• [Prompt] Before writing anything, find the line that contains "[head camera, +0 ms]", then retype the entries below exactly from their first line through that one, without pictures.
---------- Data extracts
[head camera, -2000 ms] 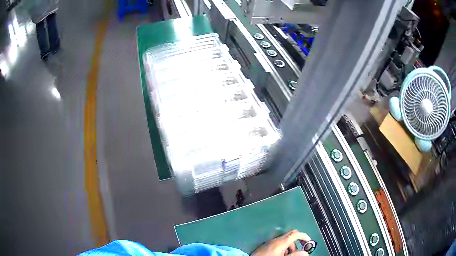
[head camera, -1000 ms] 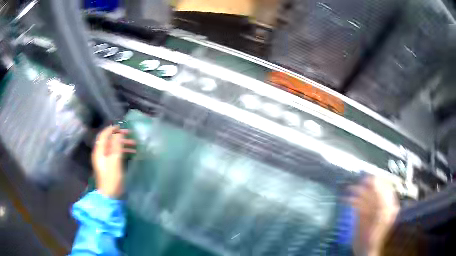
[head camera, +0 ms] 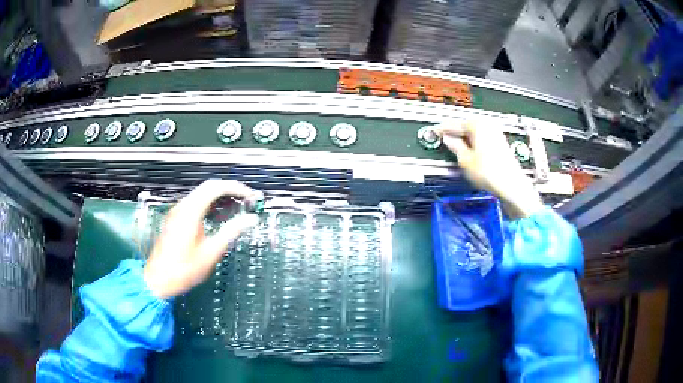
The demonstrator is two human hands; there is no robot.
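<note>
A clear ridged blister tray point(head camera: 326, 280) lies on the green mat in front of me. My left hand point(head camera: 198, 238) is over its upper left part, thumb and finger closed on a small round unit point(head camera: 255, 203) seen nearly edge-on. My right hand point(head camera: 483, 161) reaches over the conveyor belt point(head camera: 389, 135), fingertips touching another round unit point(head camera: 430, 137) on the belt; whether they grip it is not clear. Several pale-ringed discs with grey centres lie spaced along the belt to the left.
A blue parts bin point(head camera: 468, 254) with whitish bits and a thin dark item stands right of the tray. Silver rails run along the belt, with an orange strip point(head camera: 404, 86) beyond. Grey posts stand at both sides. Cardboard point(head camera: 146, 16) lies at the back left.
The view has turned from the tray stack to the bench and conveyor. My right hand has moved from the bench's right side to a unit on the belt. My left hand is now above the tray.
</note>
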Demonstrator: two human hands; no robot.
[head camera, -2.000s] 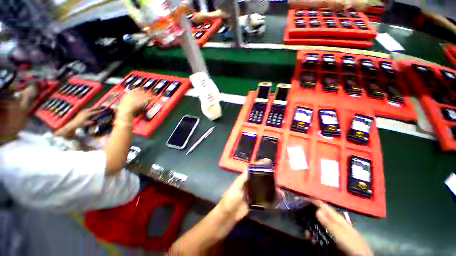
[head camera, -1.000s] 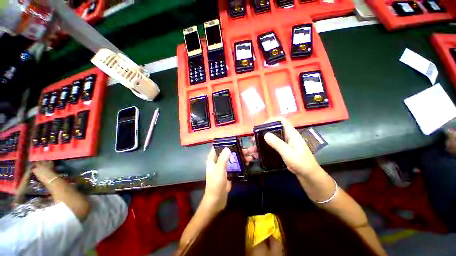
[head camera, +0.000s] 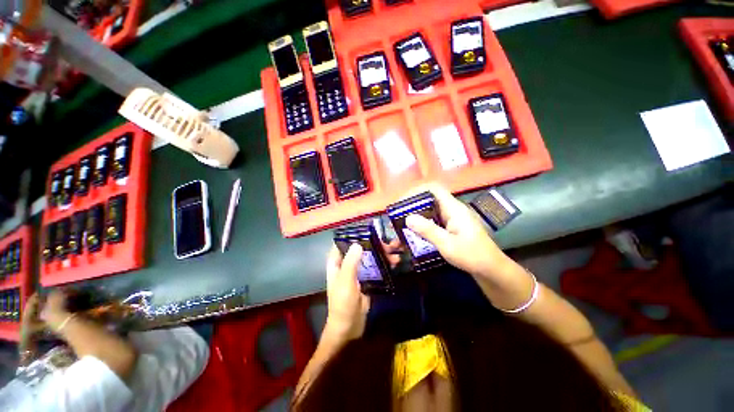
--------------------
• [Output for this exercise]
[head camera, -2000 ms] 
[head camera, -1000 ms] 
[head camera, +0 ms] 

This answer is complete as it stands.